Como detective de homicidios, he visto cosas que preferiría olvidar. Pero nada me tocó tan de cerca como esto.
Todo empezó con una llamada. Era mi compañera Tere:
—Han encontrado un cuerpo en la estación.
Mientras salía de casa, me topé con un paquete en la puerta. No había pedido nada, pero figuraba a mi nombre. Lo metí en casa sin prestarle demasiada atención. Había cosas más urgentes.

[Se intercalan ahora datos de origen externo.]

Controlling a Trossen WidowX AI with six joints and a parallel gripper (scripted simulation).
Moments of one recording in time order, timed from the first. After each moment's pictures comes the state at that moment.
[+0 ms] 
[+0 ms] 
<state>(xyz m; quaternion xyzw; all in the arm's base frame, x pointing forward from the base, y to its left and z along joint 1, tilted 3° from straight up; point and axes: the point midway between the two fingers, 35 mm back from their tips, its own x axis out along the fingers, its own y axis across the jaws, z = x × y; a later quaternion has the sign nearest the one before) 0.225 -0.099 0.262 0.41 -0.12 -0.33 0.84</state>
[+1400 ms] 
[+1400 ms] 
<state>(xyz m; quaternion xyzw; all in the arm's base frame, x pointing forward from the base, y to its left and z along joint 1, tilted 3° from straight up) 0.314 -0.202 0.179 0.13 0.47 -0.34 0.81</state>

La estación estaba vacía a esas horas, salvo por el cuerpo. Era una mujer de mediana edad, bien vestida, impecablemente maquillada, con el tipo de porte que delataba un alto poder adquisitivo. Pero su rostro… Su rostro era de puro terror, con dientes visibles y apretados y una mirada muerta, desorbitada y distante.
—Sin marcas de violencia —dijo Tere, rompiendo el silencio.
Cuando el impacto inicial pasó, algo llamó mi atención. Tenía un objeto entre los dedos de su mano derecha. Me puse los guantes, hice algunas fotos y lo tomé con cuidado: un reloj de pulsera de hombre. Analógico, sencillo, sin marca. Detenido a las 11:47.
—¿Hora estimada de la muerte? —pregunté.
—Entre las once y la una —respondió el forense.
Anoté la coincidencia. Quizá había peleado con su agresor, quizá el reloj se había roto en el forcejeo. Lo archivé como una pista más.
A la mañana siguiente, otra llamada de Tere.
—Otro cuerpo. Esta vez en el parque central.
Allí estaba él: un hombre robusto, de unos cincuenta años. Mismo rostro congelado de terror, misma posición. De nuevo, una correa de cuero sobresalía de una de sus manos. Encontré un reloj idéntico. Exactamente el mismo modelo, parado a la misma hora. A las 11:47.
No podía ser una coincidencia. Sencillamente era imposible. Quizá era el patrón retorcido de un asesino en serie.
Volví a casa tarde, sin respuestas y con el cerebro hecho trizas. Me preparé un café bien cargado, sin azúcar, y me hundí en el sofá tras encender la televisión. El paquete que había encontrado dos días antes seguía en la mesita. Por pura inercia, lo tomé y lo abrí.
Cuando vi el contenido, se me encogieron todos los órganos. Dentro había un reloj. Idéntico a los otros dos. Pero este funcionaba. Las agujas avanzaban con un ritmo pesado, hipnótico.
Sentí que el tiempo se tensaba como la cuerda de un arco.
Me quedé mirándolo, sin aliento.
El segundero se acercaba a las 11:47.
Algo había cambiado en la casa. La televisión se apagó. Se hizo el silencio.
El aire era más denso, como si una presencia la hubiera colmado.
Algo venía a por mí.
A las 11:47 lancé mi última mirada. El negro del televisor apagado me devolvía la imagen de mi rostro. Un rostro arrasado por un terror que me paró el corazón.